» **Work task**: Output, word for word, every line from the start of the listing down to and including the line that contains "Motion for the"; include nothing else.

» **Source data**:
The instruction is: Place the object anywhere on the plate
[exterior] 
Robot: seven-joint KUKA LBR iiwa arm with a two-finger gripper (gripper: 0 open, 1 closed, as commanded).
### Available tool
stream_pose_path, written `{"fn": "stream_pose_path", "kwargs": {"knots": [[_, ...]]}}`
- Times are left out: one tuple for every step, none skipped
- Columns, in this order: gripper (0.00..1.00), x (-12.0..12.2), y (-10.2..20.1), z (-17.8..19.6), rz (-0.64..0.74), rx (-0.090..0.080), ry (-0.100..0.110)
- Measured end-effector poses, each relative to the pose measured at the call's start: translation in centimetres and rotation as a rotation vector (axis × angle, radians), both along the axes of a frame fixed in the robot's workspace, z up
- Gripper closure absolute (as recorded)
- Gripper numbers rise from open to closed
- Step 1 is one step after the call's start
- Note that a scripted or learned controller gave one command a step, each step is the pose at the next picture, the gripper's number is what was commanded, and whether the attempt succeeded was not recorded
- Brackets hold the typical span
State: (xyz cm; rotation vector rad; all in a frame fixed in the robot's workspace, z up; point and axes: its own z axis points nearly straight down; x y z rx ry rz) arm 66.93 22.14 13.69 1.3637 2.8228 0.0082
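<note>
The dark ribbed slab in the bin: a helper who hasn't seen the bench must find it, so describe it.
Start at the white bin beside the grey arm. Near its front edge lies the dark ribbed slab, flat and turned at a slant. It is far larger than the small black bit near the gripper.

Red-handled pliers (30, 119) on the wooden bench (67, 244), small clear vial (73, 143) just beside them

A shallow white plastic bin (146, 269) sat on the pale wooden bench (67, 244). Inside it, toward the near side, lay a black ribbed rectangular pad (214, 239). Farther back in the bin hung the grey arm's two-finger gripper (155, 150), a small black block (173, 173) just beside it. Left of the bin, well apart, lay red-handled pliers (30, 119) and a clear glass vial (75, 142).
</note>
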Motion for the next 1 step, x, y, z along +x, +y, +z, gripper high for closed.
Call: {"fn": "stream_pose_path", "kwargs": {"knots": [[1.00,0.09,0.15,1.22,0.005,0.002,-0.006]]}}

» **Answer to this problem**:
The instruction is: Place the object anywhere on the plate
[exterior] 
Robot: seven-joint KUKA LBR iiwa arm with a two-finger gripper (gripper: 0 open, 1 closed, as commanded).
### Available tool
stream_pose_path, written `{"fn": "stream_pose_path", "kwargs": {"knots": [[_, ...]]}}`
- Times are left out: one tuple for every step, none skipped
- Columns, in this order: gripper (0.00..1.00), x (-12.0..12.2), y (-10.2..20.1), z (-17.8..19.6), rz (-0.64..0.74), rx (-0.090..0.080), ry (-0.100..0.110)
- Measured end-effector poses, each relative to the pose measured at the call's start: translation in centimetres and rotation as a rotation vector (axis × angle, radians), both along the axes of a frame fixed in the robot's workspace, z up
- Gripper closure absolute (as recorded)
- Gripper numbers rise from open to closed
- Step 1 is one step after the call's start
- Note that a scripted or learned controller gave one command a step, each step is the pose at the next picture, the gripper's number is what was commanded, and whether the attempt succeeded was not recorded
- Brackets hold the typical span
State: (xyz cm; rotation vector rad; all in a frame fixed in the robot's workspace, z up; point and axes: its own z axis points nearly straight down; x y z rx ry rz) arm 66.93 22.14 13.69 1.3637 2.8228 0.0082
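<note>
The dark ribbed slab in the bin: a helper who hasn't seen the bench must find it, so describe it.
Start at the white bin beside the grey arm. Near its front edge lies the dark ribbed slab, flat and turned at a slant. It is far larger than the small black bit near the gripper.

Red-handled pliers (30, 119) on the wooden bench (67, 244), small clear vial (73, 143) just beside them

A shallow white plastic bin (146, 269) sat on the pale wooden bench (67, 244). Inside it, toward the near side, lay a black ribbed rectangular pad (214, 239). Farther back in the bin hung the grey arm's two-finger gripper (155, 150), a small black block (173, 173) just beside it. Left of the bin, well apart, lay red-handled pliers (30, 119) and a clear glass vial (75, 142).
</note>
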Motion for the next 1 step, x, y, z along +x, +y, +z, gripper high for closed.

The response to the exercise has been completed.